Content starts
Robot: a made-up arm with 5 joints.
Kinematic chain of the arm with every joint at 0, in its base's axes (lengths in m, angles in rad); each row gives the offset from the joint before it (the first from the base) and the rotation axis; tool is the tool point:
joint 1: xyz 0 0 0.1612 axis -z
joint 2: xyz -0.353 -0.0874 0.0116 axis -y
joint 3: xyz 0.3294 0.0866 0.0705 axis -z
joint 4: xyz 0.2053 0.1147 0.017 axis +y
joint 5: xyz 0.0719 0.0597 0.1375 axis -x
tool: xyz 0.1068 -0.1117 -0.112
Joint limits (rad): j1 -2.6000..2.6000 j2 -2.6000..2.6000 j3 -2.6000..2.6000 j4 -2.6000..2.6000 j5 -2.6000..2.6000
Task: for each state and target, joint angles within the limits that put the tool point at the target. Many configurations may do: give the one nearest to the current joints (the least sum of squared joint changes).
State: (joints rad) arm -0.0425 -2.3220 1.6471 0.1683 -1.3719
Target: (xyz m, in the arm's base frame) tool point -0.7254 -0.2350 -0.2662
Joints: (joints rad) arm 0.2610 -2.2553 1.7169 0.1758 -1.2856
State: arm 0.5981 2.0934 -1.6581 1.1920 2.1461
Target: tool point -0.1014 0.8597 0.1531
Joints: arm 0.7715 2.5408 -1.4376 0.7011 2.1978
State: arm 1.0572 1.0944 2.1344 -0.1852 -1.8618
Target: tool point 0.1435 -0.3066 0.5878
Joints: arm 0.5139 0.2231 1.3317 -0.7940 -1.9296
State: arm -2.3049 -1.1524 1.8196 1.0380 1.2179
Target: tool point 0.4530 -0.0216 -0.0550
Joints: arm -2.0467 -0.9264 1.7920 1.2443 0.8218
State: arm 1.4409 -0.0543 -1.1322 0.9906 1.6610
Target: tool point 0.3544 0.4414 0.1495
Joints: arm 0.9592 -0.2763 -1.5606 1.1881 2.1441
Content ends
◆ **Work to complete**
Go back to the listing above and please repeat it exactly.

◆ **Response to this exercise**
Robot: a made-up arm with 5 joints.
Kinematic chain of the arm with every joint at 0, in its base's axes (lengths in m, angles in rad); each row gives the offset from the joint before it (the first from the base) and the rotation axis; tool is the tool point:
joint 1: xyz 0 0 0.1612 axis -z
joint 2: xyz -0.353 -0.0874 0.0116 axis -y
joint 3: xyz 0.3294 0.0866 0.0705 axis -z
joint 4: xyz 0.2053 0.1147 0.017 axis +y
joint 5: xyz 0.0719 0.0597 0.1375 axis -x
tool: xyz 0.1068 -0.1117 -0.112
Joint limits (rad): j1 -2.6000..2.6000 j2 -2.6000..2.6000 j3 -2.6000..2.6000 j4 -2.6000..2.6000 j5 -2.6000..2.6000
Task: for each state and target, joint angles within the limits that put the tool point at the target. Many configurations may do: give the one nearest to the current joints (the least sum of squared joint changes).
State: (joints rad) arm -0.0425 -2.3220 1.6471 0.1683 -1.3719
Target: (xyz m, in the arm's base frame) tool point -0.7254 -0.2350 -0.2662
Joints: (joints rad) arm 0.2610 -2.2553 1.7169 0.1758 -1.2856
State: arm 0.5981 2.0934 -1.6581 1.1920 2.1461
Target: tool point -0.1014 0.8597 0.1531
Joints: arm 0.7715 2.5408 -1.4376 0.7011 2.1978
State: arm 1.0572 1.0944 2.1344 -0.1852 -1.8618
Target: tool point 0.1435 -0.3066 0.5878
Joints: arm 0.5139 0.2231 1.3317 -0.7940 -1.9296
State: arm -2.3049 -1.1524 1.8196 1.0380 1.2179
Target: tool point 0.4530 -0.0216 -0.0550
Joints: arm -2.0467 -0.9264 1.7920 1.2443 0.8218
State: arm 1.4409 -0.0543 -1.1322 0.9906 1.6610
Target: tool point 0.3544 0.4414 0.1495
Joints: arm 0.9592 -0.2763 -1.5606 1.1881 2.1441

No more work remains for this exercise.